Please output the following records exactly. Leave every image out.

*** EXTRACTED INFORMATION

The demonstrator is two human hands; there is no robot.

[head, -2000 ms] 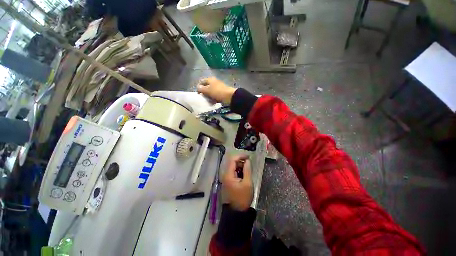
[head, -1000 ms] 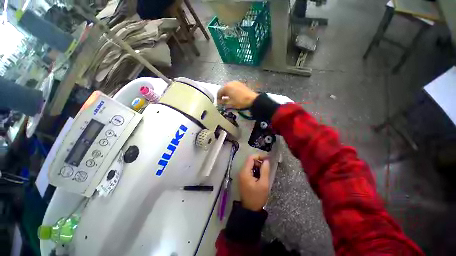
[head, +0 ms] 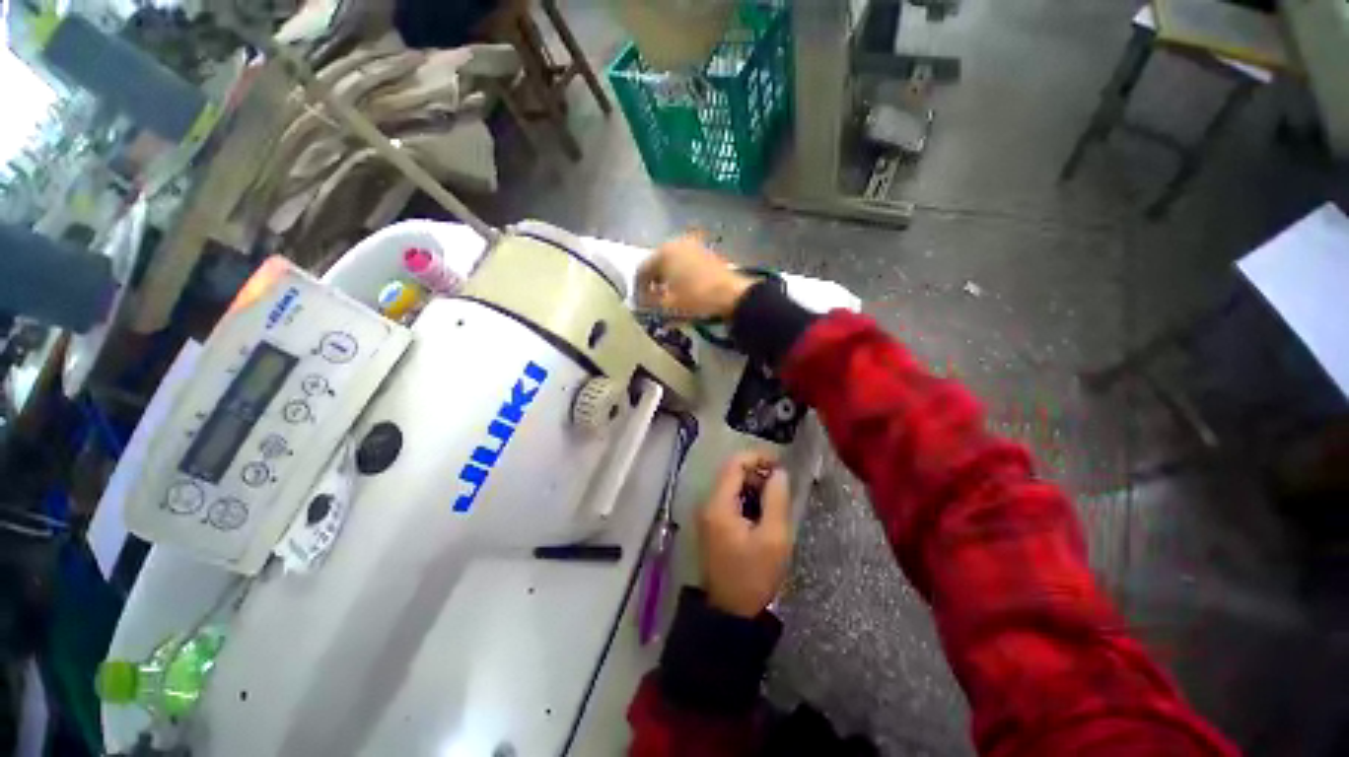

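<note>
My left hand is beside the machine, its thumb and fingers closed around a small dark part with a metallic glint; its exact form is hidden. My right hand is at the table's far end with fingertips together; whether they hold anything is unclear. A black flat case with round metal parts lies between the hands, partly under my right sleeve. The white JUKI machine is left of the hands. A purple-handled screwdriver and a thin black stick lie nearby.
Teal loop handles show by my right hand. The control panel, pink spool and green bottle are left. A green basket stands on the floor, beyond the table. A white-topped stand is right.
The view has shifted right, then slightly back left. My right hand has moved a little along the table's far end and turned slightly. My left hand keeps its closed grip.
</note>
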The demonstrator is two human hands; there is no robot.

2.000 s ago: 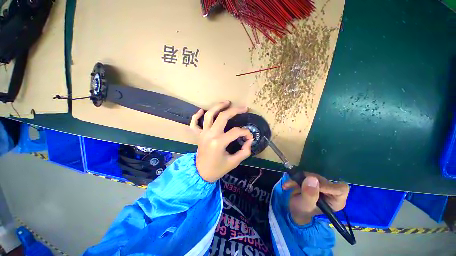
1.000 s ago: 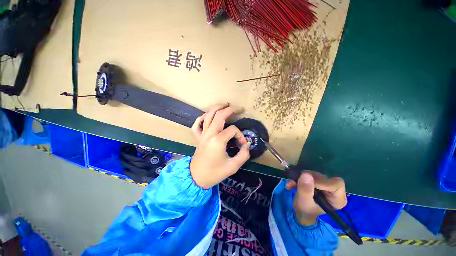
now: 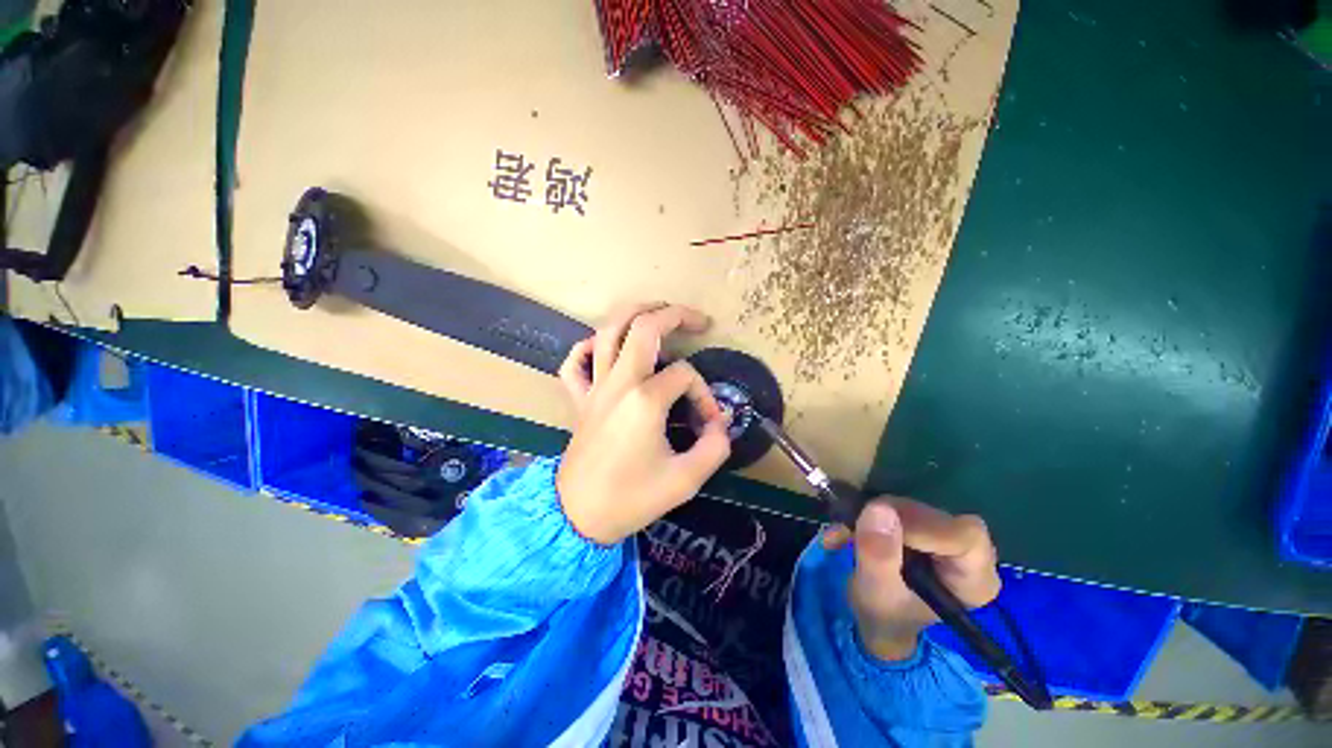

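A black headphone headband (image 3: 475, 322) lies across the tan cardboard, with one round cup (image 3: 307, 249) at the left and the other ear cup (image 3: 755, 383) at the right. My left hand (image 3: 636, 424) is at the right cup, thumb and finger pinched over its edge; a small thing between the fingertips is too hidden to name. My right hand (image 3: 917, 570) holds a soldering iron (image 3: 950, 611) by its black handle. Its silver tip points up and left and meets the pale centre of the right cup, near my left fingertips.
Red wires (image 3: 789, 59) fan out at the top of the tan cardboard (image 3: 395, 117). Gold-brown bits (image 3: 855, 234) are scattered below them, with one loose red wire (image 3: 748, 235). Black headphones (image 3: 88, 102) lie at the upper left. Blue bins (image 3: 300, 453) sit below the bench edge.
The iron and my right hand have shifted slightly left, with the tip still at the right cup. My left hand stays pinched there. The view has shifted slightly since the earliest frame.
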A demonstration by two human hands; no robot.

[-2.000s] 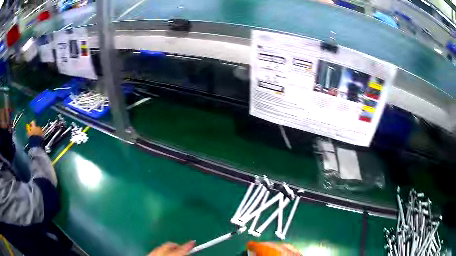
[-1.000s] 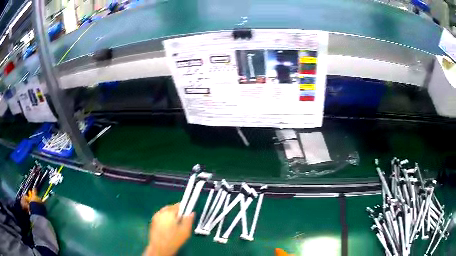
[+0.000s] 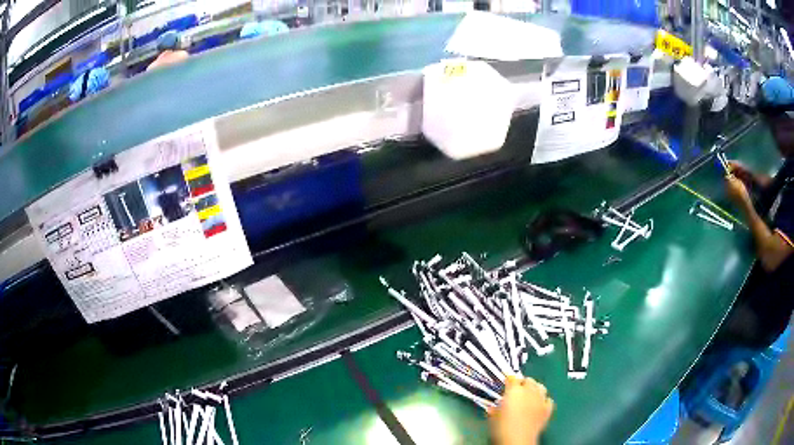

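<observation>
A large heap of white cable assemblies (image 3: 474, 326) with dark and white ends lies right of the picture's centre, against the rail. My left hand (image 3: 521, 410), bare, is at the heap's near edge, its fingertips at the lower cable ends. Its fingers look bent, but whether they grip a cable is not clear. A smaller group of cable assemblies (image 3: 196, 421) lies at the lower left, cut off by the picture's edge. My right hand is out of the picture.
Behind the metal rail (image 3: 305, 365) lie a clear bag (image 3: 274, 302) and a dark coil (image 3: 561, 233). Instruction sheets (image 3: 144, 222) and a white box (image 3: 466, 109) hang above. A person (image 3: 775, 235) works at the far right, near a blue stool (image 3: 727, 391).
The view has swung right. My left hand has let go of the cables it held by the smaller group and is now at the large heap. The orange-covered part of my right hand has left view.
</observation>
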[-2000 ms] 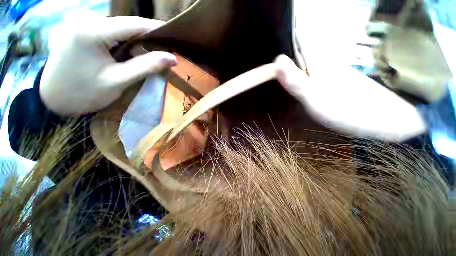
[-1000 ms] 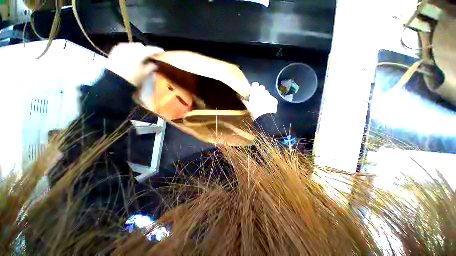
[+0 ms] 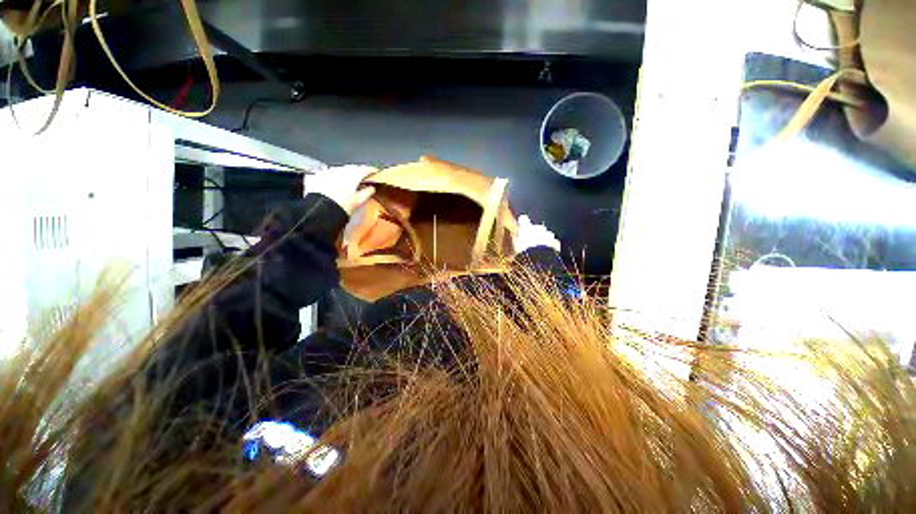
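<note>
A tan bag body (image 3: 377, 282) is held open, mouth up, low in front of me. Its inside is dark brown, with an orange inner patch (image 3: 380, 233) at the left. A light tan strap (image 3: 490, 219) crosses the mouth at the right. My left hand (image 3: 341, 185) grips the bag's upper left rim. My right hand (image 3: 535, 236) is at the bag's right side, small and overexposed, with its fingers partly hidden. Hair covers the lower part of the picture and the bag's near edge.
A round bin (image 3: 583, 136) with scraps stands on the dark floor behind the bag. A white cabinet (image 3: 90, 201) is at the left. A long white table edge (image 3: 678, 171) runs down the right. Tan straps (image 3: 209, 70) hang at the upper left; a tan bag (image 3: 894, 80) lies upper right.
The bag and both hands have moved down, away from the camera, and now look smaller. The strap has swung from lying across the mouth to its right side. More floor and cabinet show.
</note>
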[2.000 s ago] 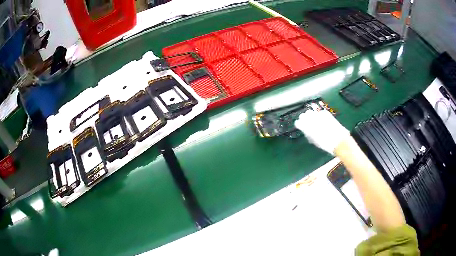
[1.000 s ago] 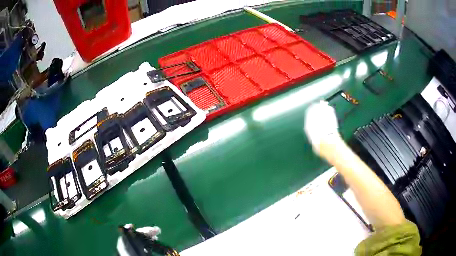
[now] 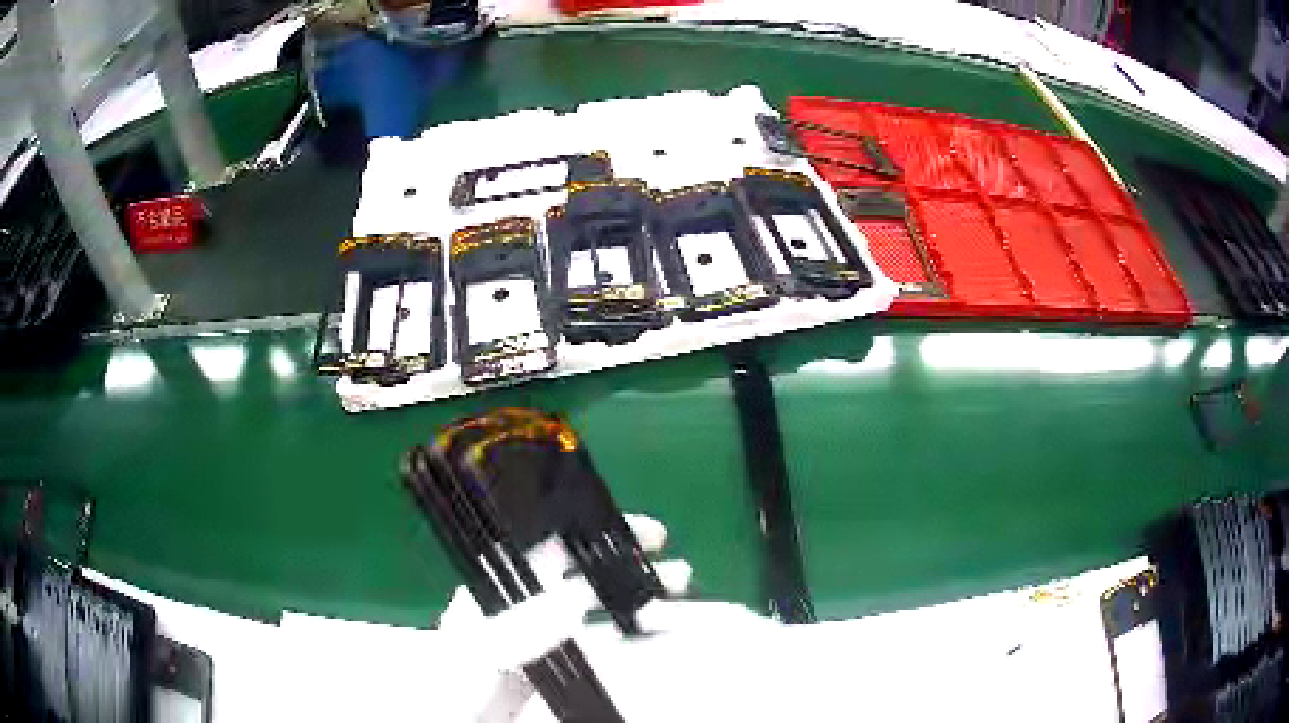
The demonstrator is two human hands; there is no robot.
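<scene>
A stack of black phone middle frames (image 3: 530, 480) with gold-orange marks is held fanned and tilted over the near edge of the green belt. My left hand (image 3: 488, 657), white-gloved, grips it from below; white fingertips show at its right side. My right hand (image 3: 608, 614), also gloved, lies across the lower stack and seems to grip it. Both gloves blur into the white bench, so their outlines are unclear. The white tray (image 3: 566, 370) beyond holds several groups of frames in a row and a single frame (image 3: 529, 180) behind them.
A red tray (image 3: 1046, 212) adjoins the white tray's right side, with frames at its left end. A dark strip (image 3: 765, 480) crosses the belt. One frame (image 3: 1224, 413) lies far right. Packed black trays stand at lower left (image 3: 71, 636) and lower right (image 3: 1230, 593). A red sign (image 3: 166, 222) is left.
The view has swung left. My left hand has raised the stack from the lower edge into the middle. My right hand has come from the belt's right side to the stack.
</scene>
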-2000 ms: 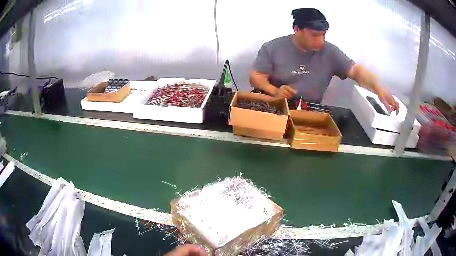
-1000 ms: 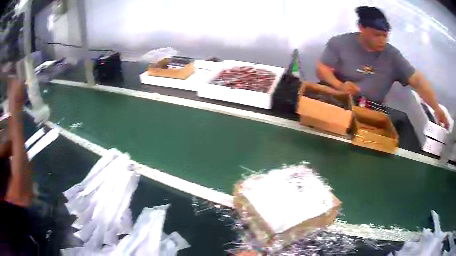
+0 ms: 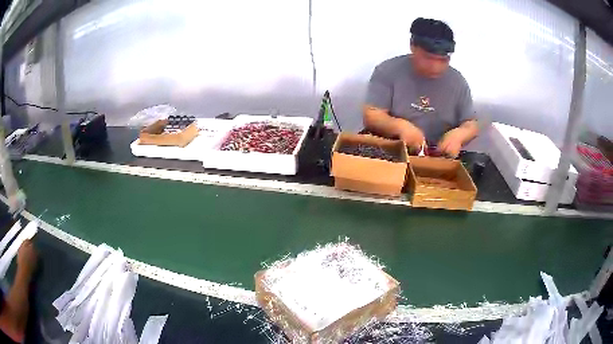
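Observation:
A tan carton with a white top lies at the lower middle, on the near bench edge and reaching over the green belt. Fine whitish strands cling to its top and sides and lie tangled around its base. White strips lie in a fanned pile at the lower left, and another pile of white strips lies at the lower right. Neither of my hands is in view.
A green conveyor belt crosses the view. Opposite, a person bends over two open cartons. A white tray holds red-and-silver parts; white boxes stand right. Another person's arm is at the far left.
The view swung left and back. The hand at the carton's near edge is gone from the picture. The person opposite has drawn the reaching hand back from the white boxes to the cartons.

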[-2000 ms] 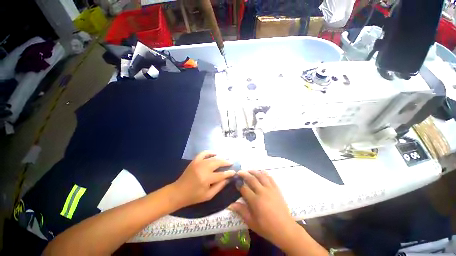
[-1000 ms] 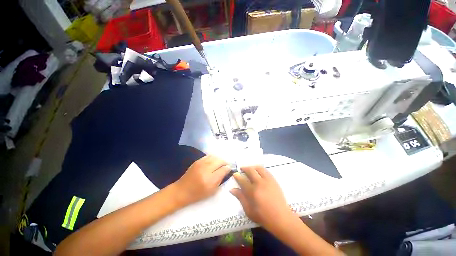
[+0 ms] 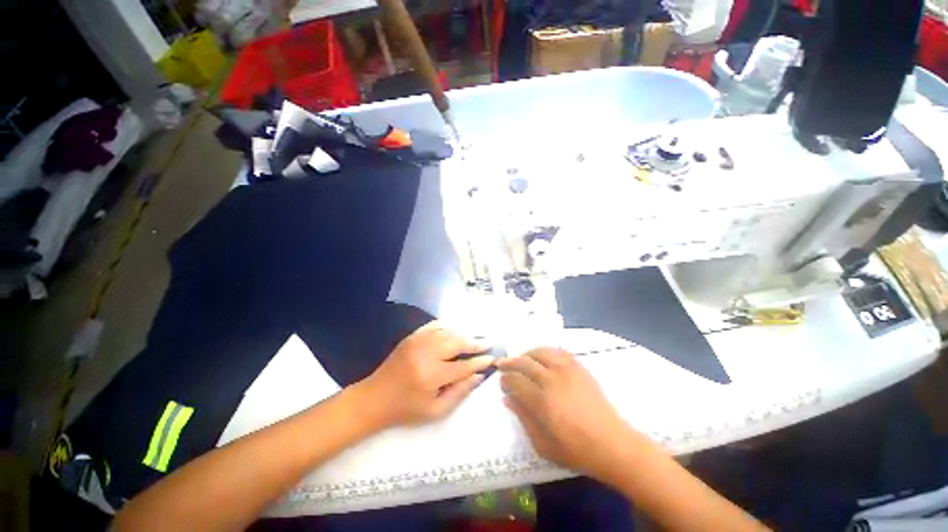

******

- **ANSWER FOR THE TASK**
The demonstrator is two human hands; there is no robot.

[head, -2000 ms] 
[head, -1000 ms] 
[head, +0 ms] 

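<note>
My left hand is beside the machine, its thumb and fingers closed around a small dark part with a metallic glint; its exact form is hidden. My right hand is at the table's far end with fingertips together; whether they hold anything is unclear. A black flat case with round metal parts lies between the hands, partly under my right sleeve. The white JUKI machine is left of the hands. A purple-handled screwdriver and a thin black stick lie nearby.
Teal loop handles show by my right hand. The control panel, pink spool and green bottle are left. A green basket stands on the floor, beyond the table. A white-topped stand is right.
The view has shifted right, then slightly back left. My right hand has moved a little along the table's far end and turned slightly. My left hand keeps its closed grip.
</note>
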The demonstrator is two human hands; there is no robot.

2.000 s ago: 
1.000 s ago: 
now: 

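A black headphone headband (image 3: 475, 322) lies across the tan cardboard, with one round cup (image 3: 307, 249) at the left and the other ear cup (image 3: 755, 383) at the right. My left hand (image 3: 636, 424) is at the right cup, thumb and finger pinched over its edge; a small thing between the fingertips is too hidden to name. My right hand (image 3: 917, 570) holds a soldering iron (image 3: 950, 611) by its black handle. Its silver tip points up and left and meets the pale centre of the right cup, near my left fingertips.
Red wires (image 3: 789, 59) fan out at the top of the tan cardboard (image 3: 395, 117). Gold-brown bits (image 3: 855, 234) are scattered below them, with one loose red wire (image 3: 748, 235). Black headphones (image 3: 88, 102) lie at the upper left. Blue bins (image 3: 300, 453) sit below the bench edge.
The iron and my right hand have shifted slightly left, with the tip still at the right cup. My left hand stays pinched there. The view has shifted slightly since the earliest frame.
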A demonstration by two human hands; no robot.

[-2.000s] 
[-1.000s] 
[+0.000s] 

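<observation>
A large heap of white cable assemblies (image 3: 474, 326) with dark and white ends lies right of the picture's centre, against the rail. My left hand (image 3: 521, 410), bare, is at the heap's near edge, its fingertips at the lower cable ends. Its fingers look bent, but whether they grip a cable is not clear. A smaller group of cable assemblies (image 3: 196, 421) lies at the lower left, cut off by the picture's edge. My right hand is out of the picture.
Behind the metal rail (image 3: 305, 365) lie a clear bag (image 3: 274, 302) and a dark coil (image 3: 561, 233). Instruction sheets (image 3: 144, 222) and a white box (image 3: 466, 109) hang above. A person (image 3: 775, 235) works at the far right, near a blue stool (image 3: 727, 391).
The view has swung right. My left hand has let go of the cables it held by the smaller group and is now at the large heap. The orange-covered part of my right hand has left view.
</observation>
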[-2000 ms] 
[-1000 ms] 
[+0 ms] 
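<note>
A tan bag body (image 3: 377, 282) is held open, mouth up, low in front of me. Its inside is dark brown, with an orange inner patch (image 3: 380, 233) at the left. A light tan strap (image 3: 490, 219) crosses the mouth at the right. My left hand (image 3: 341, 185) grips the bag's upper left rim. My right hand (image 3: 535, 236) is at the bag's right side, small and overexposed, with its fingers partly hidden. Hair covers the lower part of the picture and the bag's near edge.
A round bin (image 3: 583, 136) with scraps stands on the dark floor behind the bag. A white cabinet (image 3: 90, 201) is at the left. A long white table edge (image 3: 678, 171) runs down the right. Tan straps (image 3: 209, 70) hang at the upper left; a tan bag (image 3: 894, 80) lies upper right.
The bag and both hands have moved down, away from the camera, and now look smaller. The strap has swung from lying across the mouth to its right side. More floor and cabinet show.
</note>
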[2.000 s ago] 
[1.000 s ago] 
[now] 
The demonstrator is two human hands; there is no robot.
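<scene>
A stack of black phone middle frames (image 3: 530, 480) with gold-orange marks is held fanned and tilted over the near edge of the green belt. My left hand (image 3: 488, 657), white-gloved, grips it from below; white fingertips show at its right side. My right hand (image 3: 608, 614), also gloved, lies across the lower stack and seems to grip it. Both gloves blur into the white bench, so their outlines are unclear. The white tray (image 3: 566, 370) beyond holds several groups of frames in a row and a single frame (image 3: 529, 180) behind them.
A red tray (image 3: 1046, 212) adjoins the white tray's right side, with frames at its left end. A dark strip (image 3: 765, 480) crosses the belt. One frame (image 3: 1224, 413) lies far right. Packed black trays stand at lower left (image 3: 71, 636) and lower right (image 3: 1230, 593). A red sign (image 3: 166, 222) is left.
The view has swung left. My left hand has raised the stack from the lower edge into the middle. My right hand has come from the belt's right side to the stack.
</scene>
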-2000 ms: 
-1000 ms: 
+0 ms: 
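Observation:
A tan carton with a white top lies at the lower middle, on the near bench edge and reaching over the green belt. Fine whitish strands cling to its top and sides and lie tangled around its base. White strips lie in a fanned pile at the lower left, and another pile of white strips lies at the lower right. Neither of my hands is in view.
A green conveyor belt crosses the view. Opposite, a person bends over two open cartons. A white tray holds red-and-silver parts; white boxes stand right. Another person's arm is at the far left.
The view swung left and back. The hand at the carton's near edge is gone from the picture. The person opposite has drawn the reaching hand back from the white boxes to the cartons.
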
[-2000 ms] 
[-1000 ms] 
[+0 ms] 

No further output is required here.